Sean San Jose as Mark Cassandra and Michael Torres as his father play with their usual agility, but fail to stretch; if you've seen Campo Santo perform, you've seen Torres and San Jose in similar roles. The actor who does stretch is Catherine Castellanos, as Marcy. She turns up in blue and gold makeup, a rag dress, and sparkling sequins -- "Gloried up like a Hindu," as Grandma puts it -- and confuses the family with giddy chatter about a Fantasia Fair before Bro has to admit who she is. Castellanos plays Marcy in a crass, girlish, excitable voice that makes her sudden fate potent as well as sad.

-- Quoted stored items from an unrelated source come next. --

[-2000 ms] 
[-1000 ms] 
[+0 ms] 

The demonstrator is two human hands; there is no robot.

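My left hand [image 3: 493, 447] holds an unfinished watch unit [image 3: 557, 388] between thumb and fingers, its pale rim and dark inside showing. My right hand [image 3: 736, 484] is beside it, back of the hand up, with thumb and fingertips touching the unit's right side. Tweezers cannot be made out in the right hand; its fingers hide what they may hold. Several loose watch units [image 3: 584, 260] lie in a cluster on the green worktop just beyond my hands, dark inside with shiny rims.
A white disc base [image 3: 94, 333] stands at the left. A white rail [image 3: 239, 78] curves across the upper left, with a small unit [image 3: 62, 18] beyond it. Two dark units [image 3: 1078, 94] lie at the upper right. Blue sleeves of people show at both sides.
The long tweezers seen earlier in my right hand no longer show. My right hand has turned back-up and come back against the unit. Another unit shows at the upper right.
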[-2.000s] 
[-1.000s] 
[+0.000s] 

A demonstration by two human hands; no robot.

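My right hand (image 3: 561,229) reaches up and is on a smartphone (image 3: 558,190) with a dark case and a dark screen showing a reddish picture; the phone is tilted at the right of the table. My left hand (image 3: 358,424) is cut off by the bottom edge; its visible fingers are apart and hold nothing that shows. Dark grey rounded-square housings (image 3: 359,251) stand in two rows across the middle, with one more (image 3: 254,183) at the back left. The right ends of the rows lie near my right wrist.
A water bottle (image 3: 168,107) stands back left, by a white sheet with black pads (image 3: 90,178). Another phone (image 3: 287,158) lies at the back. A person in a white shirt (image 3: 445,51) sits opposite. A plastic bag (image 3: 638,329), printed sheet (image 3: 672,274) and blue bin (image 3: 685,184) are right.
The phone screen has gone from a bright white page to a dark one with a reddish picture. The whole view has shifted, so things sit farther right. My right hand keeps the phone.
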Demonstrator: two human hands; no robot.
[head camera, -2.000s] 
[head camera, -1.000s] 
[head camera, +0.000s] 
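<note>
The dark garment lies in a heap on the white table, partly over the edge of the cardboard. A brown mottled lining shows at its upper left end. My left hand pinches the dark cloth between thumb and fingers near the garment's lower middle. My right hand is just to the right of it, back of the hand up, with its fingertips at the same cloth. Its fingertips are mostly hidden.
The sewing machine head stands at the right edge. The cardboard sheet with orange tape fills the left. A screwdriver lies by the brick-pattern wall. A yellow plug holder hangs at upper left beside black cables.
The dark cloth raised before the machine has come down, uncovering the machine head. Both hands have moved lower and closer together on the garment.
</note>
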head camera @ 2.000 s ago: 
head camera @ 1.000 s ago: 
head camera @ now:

I should also mention that Brian Keith Williams, who played a talking tractor last year in Word for Word's adaptation of an Annie Proulx story, does witty work as the TV. Alexis Lezin is also sharp as Marigold. But the surprise wedding in the Cassandra living room between two other characters, Bro's ex-wife Suzanne and her boyfriend (played by Lisa Joffrey and John Polak, respectively), is flatly performed, a blister on the show's already warping plot.

The best part of Shoppers is that Johnson seems to be up to something. It ends with an oddly beautiful speech from Bro, which points toward another show that promises -- from all the murky indicators -- to be a peculiarly American vision of hell.